_Exercise_.
Give back exactly the lines of the material below that start at the one holding "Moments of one" and end at the last line, minus the pictures.
───── Data segment
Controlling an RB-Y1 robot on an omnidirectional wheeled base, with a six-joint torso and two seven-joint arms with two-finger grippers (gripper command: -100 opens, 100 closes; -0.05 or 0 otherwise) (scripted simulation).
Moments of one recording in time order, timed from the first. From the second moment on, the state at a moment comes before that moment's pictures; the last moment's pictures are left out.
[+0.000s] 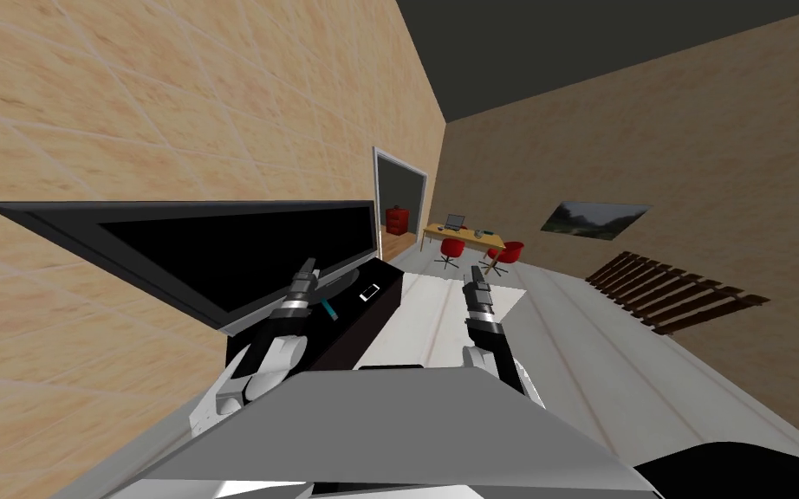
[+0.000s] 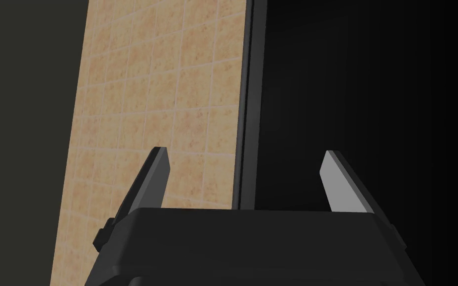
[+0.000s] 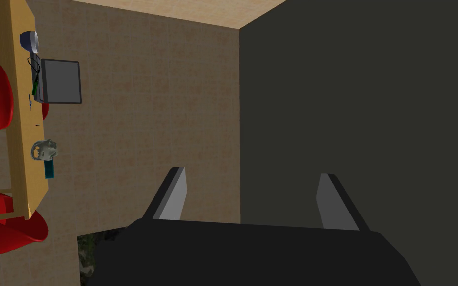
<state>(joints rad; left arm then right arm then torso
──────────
_Your response_.
Moments of one recording in time order, timed from the first. From the second moment on, the state at a moment comes before that moment's pictures; the last moment's pictures are left out.
[+0.000s] 
[+0.000s] 
[+0.000s] 
<state>(joints rad; left arm then right arm then torso

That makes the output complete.